On Thu, 2005-03-31 at 16:24, Rick Jones wrote:
> > The repurcassions of going from per-CPU-for-all-devices queue
> > (introduced by softnet) to per-device-for-all-CPUs maybe huge in my
> > opinion especially in SMP. A closer view of whats there now maybe
> > per-device-per-CPU backlog queue.
> > I think performance will be impacted in all devices. imo, whatever needs
> > to go in needs to have some experimental data to back it
>
> Indeed.
>
> At the risk of again chewing on my toes (yum), if multiple CPUs are pulling
> packets from the per-device queue there will be packet reordering.
;-> This happens already _today_ on Linux on non-NAPI.
Take the following scenario in non-NAPI.
-packet 1 arrives
-interupt happens, NIC bound to CPU0
- in the meantime packets 2,3 arrive
- 3 packets put on queue for CPU0
- interupt processing done
- packet 4 arrives, interupt, CPU1 is bound to NIC
- in the meantime packets 5,6 arrive
- CPU1 backlog queue used.
- interupt processing done
Assume CPU0 is overloaded with other systenm work and CPU1 rx processing
kicks in first ...
TCP sees packet 4, 5, 6 before 1, 2, 3 ..

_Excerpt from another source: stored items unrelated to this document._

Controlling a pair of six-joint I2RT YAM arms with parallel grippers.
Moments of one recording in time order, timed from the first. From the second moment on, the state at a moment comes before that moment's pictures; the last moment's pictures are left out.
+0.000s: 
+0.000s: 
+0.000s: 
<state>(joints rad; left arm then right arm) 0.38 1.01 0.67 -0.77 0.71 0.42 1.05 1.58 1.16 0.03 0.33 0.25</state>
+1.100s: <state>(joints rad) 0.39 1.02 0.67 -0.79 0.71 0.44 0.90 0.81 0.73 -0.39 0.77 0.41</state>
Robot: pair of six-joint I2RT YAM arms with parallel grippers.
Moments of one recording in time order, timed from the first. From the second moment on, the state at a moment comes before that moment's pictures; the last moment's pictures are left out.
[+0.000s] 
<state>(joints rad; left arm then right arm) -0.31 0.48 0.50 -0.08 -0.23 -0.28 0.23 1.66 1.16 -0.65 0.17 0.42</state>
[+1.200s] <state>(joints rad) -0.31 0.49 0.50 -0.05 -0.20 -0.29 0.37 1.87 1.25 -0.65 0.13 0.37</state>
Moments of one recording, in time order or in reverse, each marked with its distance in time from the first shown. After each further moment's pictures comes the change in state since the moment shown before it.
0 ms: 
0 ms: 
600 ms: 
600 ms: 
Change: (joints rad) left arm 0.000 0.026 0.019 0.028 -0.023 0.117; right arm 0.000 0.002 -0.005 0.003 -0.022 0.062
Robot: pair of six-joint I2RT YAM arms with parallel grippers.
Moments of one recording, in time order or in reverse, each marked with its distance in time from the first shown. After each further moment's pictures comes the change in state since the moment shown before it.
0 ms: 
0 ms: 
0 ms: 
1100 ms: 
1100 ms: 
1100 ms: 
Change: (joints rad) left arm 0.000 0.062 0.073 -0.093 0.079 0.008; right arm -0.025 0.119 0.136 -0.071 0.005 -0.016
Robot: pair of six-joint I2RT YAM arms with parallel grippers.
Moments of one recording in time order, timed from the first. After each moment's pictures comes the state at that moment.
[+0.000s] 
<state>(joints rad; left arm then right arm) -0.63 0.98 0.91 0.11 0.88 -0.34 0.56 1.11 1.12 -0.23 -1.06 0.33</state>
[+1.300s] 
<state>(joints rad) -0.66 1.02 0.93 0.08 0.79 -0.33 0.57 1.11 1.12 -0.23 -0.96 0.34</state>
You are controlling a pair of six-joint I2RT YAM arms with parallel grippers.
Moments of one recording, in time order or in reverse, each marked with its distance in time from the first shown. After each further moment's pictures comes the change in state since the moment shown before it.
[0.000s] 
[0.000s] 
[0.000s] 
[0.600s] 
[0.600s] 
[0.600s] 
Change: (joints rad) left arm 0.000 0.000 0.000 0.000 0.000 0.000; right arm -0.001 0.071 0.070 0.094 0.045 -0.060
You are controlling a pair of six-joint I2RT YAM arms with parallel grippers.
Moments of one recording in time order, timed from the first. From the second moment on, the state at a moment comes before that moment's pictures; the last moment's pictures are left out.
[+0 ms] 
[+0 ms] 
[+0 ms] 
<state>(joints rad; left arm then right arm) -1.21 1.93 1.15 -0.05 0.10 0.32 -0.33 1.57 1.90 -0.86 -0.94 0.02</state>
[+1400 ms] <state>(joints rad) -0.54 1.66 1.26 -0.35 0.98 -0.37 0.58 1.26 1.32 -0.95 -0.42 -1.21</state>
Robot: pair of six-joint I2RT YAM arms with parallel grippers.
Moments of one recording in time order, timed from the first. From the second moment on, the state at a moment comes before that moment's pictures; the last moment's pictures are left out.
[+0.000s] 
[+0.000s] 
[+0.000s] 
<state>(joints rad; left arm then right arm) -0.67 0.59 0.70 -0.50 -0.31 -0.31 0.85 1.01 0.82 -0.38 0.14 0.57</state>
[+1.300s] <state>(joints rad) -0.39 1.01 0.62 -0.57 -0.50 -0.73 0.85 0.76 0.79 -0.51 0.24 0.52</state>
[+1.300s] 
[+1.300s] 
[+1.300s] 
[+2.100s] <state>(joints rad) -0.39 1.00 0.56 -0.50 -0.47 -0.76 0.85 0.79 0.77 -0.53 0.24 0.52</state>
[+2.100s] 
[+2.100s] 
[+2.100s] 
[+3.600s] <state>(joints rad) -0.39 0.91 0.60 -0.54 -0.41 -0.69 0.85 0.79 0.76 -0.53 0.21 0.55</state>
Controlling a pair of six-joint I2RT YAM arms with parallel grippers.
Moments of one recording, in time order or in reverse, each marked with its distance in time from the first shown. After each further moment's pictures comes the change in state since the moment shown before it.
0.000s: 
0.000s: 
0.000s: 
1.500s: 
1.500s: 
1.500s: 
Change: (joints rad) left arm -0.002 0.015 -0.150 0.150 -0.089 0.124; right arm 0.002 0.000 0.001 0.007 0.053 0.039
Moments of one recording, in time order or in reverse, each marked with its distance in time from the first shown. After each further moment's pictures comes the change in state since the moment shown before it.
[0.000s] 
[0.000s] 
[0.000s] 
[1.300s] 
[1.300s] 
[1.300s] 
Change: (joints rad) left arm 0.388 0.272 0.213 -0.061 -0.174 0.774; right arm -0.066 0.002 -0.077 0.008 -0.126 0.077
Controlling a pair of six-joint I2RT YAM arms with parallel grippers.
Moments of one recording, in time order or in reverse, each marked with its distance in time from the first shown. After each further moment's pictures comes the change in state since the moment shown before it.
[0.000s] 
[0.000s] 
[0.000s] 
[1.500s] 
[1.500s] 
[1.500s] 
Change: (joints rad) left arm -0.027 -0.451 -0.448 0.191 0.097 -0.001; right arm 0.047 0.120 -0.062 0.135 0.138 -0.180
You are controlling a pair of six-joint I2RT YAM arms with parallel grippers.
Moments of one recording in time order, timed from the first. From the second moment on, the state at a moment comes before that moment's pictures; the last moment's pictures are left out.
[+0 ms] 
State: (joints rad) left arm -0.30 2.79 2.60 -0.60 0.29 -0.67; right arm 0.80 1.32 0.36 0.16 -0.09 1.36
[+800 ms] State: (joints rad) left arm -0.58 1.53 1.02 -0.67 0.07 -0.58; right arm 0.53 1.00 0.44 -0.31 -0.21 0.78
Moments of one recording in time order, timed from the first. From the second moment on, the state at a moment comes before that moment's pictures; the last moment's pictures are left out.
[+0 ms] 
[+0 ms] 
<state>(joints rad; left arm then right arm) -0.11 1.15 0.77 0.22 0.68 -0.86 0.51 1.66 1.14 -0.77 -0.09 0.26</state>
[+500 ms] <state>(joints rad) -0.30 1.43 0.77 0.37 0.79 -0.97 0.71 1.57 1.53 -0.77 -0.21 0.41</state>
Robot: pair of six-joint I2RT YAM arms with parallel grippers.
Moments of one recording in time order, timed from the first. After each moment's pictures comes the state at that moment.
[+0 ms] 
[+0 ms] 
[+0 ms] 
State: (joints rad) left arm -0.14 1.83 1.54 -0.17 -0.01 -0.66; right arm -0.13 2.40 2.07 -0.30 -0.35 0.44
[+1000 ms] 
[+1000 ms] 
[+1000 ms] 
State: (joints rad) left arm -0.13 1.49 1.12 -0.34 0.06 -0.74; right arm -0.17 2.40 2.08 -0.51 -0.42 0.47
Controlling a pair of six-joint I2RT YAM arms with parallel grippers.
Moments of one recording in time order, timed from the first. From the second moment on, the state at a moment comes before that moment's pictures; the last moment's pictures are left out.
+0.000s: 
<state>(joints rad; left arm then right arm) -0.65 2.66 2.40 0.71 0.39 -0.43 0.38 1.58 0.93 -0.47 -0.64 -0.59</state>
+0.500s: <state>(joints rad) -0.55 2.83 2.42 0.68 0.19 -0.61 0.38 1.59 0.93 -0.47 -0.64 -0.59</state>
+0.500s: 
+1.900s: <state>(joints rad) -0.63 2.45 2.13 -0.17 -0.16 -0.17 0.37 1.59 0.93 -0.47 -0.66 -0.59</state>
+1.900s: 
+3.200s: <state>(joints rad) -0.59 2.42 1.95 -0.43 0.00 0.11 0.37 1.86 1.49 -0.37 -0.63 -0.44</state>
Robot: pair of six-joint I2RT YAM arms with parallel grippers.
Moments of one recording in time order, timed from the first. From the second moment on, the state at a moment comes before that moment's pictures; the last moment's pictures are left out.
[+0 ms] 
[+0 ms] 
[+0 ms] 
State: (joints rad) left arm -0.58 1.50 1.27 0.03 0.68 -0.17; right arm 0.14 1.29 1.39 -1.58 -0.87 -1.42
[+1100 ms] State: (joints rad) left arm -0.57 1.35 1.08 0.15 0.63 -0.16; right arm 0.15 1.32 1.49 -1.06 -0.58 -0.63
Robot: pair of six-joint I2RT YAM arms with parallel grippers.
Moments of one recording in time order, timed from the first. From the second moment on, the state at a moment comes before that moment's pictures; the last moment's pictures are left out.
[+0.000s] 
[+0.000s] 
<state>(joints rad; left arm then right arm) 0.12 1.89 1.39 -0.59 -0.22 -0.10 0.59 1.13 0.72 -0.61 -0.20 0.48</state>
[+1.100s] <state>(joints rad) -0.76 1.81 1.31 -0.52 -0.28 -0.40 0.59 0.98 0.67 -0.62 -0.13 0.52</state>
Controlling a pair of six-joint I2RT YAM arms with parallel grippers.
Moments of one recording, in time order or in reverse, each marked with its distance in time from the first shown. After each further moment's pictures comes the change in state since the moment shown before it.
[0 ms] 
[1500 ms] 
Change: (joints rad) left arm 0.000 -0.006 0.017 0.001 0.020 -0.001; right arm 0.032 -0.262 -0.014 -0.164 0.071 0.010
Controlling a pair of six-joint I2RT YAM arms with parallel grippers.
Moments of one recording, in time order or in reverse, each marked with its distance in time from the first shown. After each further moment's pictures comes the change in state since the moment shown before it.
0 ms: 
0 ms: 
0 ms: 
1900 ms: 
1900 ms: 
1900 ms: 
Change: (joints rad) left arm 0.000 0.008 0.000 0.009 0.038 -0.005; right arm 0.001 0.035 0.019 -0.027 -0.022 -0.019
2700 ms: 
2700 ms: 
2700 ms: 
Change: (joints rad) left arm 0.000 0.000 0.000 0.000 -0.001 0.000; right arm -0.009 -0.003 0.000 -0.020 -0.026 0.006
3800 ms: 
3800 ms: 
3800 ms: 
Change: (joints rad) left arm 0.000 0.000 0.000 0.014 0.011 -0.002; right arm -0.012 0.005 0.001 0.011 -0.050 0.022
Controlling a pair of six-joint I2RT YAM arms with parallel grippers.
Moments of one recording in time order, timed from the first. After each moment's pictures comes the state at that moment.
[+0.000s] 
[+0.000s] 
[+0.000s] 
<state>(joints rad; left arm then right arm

Note Linux is quiet resilient to reordering compared to other OSes (as
you may know) but avoiding this is a better approach - hence my
suggestion to use NAPI when you want to do serious TCP.
Of course NAPI is not all that panacea under low traffic eating a little
bit more CPU (but you have CPU issues under low load you are in some
other deep shit)
> HP-UX 10.0
> did just that and it was quite nasty even at low CPU counts (<=4). It was
> changed by HP-UX 10.20 (ca 1995) to per-CPU queues with queue selection
> computed
> from packet headers (hash the IP and TCP/UDP header to pick a CPU) It was
> called
> IPS for Inbound Packet Scheduling. 11.0 (ca 1998) later changed that to
> "find
> where the connection last ran and queue to that CPU" That was called TOPS -
> Thread Optimized Packet Scheduling.
>
Dont think we can do that unfortunately: We are screwed by the APIC
architecture on x86.
cheers,
jamal
|